That is the movie in a nutshell. Director Loktev deliberately withholds as much information as she can; we’re never told why the girl, who is identified only as “She” (except on her fake ID on which she is called Leah Cruz), is doing what she wants to do. We know nothing of the organization that is preparing her for the task. We don’t know why Times Square was chosen (other than the obvious) or even what kind of statement the terrorist organization is trying to make.

What Loktev does is concentrate on the bomber’s face. She is young, elfin and not unlike any other girl you might see in a college dormitory. Her eyes do not reflect madness or obsession; they are sad and frightened, or dull and resigned. She lapses into whispered prayers from time to time although it isn’t clear who she’s praying to or even why. The effect has been compared to Carl Dreyer’s The Passion of Joan of Arc which isn’t inaccurate. There, as here, there many tight shots of the actress’ face and rarely is there a shot where her face isn’t visible.

Williams’ face is the canvas that Loktev chooses to use to tell her story and I think that canvas is deliberately made to be austere and nearly blank. We are made to choose our own conclusion, which is a lot of work for a movie-going public which tends to prefer having their ideas handed to them, neatly wrapped with a bow.

Loktev does a magnificent job of creating a great deal of tension when the girl is loose in Times Square. We don’t know from moment to moment if she is going to decide to stop and pull the trigger. When she seems about to, one actually flinches.
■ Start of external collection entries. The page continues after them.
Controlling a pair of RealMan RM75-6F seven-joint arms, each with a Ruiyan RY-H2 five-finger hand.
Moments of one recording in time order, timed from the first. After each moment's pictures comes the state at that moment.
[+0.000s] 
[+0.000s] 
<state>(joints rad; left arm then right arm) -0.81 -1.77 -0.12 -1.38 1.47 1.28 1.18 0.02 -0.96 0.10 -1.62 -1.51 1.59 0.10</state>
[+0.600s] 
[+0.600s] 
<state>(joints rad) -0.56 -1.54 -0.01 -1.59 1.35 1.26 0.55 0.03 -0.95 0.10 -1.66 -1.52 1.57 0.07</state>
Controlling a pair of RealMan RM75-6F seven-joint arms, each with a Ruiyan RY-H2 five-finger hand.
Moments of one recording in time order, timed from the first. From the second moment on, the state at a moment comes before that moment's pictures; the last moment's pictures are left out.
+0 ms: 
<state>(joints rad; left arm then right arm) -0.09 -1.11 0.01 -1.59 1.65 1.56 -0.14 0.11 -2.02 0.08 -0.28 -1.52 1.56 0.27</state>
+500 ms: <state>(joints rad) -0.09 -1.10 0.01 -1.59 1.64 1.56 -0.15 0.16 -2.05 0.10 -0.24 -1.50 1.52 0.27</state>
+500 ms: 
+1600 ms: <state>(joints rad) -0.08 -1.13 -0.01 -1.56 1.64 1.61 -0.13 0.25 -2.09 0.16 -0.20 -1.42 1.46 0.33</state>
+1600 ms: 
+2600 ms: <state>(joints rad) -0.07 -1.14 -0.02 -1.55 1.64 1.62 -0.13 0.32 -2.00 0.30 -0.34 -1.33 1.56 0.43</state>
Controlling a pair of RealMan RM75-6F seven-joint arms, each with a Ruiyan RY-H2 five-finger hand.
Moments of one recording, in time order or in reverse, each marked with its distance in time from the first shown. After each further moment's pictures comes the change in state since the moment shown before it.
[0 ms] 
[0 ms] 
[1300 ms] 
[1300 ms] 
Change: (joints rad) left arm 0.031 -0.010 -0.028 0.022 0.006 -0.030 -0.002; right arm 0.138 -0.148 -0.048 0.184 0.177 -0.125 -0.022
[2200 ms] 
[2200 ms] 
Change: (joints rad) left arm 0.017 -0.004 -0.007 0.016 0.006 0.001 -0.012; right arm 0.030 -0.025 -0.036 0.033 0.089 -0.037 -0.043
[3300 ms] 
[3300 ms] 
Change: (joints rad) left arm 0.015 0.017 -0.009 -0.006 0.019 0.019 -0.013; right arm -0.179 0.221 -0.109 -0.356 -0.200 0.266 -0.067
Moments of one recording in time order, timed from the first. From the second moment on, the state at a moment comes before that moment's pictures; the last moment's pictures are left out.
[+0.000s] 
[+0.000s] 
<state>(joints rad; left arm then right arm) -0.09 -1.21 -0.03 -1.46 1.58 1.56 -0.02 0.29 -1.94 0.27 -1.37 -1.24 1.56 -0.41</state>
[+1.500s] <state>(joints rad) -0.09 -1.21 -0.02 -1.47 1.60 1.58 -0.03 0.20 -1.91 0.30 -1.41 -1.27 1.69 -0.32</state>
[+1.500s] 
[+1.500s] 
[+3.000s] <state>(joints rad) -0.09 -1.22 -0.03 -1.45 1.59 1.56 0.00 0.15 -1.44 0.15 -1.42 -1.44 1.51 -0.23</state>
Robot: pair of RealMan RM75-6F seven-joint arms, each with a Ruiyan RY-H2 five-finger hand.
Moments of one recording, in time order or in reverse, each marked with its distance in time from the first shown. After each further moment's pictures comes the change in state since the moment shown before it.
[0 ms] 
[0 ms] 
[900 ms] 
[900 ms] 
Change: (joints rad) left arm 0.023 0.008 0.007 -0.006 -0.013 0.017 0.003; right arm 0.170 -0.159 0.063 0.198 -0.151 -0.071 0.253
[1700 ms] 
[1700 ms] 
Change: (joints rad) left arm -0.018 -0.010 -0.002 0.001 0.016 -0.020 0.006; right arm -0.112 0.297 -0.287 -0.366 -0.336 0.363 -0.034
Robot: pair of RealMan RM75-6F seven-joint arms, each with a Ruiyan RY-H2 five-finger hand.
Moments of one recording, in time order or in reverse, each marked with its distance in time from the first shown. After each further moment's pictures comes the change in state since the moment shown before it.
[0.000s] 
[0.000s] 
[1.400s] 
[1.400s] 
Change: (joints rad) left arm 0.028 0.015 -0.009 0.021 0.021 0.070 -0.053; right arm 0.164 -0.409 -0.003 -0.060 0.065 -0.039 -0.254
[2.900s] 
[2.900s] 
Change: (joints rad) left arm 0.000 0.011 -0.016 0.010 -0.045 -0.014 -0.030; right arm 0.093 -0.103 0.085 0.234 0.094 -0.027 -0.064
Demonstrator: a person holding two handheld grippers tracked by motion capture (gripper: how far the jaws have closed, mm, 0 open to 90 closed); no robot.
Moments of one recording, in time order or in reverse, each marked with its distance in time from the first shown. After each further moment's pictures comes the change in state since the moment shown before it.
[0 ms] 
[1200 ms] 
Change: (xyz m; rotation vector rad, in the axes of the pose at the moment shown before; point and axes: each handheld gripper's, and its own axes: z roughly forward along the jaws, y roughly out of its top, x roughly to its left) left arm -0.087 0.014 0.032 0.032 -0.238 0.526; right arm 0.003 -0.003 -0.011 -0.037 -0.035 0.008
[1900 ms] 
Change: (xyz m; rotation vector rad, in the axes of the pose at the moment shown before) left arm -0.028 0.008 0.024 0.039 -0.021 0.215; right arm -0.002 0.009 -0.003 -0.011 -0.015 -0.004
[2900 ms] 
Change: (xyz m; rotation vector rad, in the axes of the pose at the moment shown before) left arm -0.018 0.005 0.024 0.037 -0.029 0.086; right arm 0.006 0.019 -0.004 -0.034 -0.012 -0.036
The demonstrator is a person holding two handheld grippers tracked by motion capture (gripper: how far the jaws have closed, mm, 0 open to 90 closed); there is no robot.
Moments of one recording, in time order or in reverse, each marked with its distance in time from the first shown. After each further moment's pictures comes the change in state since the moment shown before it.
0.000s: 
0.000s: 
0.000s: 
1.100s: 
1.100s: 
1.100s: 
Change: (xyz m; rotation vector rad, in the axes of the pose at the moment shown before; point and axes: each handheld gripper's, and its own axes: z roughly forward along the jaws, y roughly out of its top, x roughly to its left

Unfortunately, the movie is a victim of its own conceit. In trying to juxtapose the banality and boredom of waiting for the task at hand to be performed and the tension and brutality of the act itself, we are left with far too much emphasis on the former. I will admit that it does make the latter more effective, but I think we spend far too much time watching the girl eat, read, and scratch herself. It numbs the mind and allows the focus of the viewer to wander, never a good thing.

Loktev is clearly a talented and gifted writer/director, and I expect that in years to come we might be hearing a great deal from her. This isn’t Oscar material mind you, but it is a solid effort – flawed, but solid. Those who like their movies a little more challenging might well enjoy this. Those who prefer to be spoon-fed in the cinema should probably steer clear.

WHY RENT THIS: An innovatively told look at a suicide bomber on American soil. The tension mounts as the movie lurches towards its conclusion.

WHY RENT SOMETHING ELSE: There are a lot of scenes meant to portray the banality of the moment juxtaposed with the seriousness of the situation, but at times it gets to be too much and winds up being a bit boring quite frankly.

FAMILY VALUES: Although the movie is unrated, there is a little bit of foul language; the subject matter is a bit adult and the storytelling method may be a bit much for kids.

TRIVIAL PURSUIT: This is only the second feature to be directed by Loktev; her first was Moment of Impact in 1998.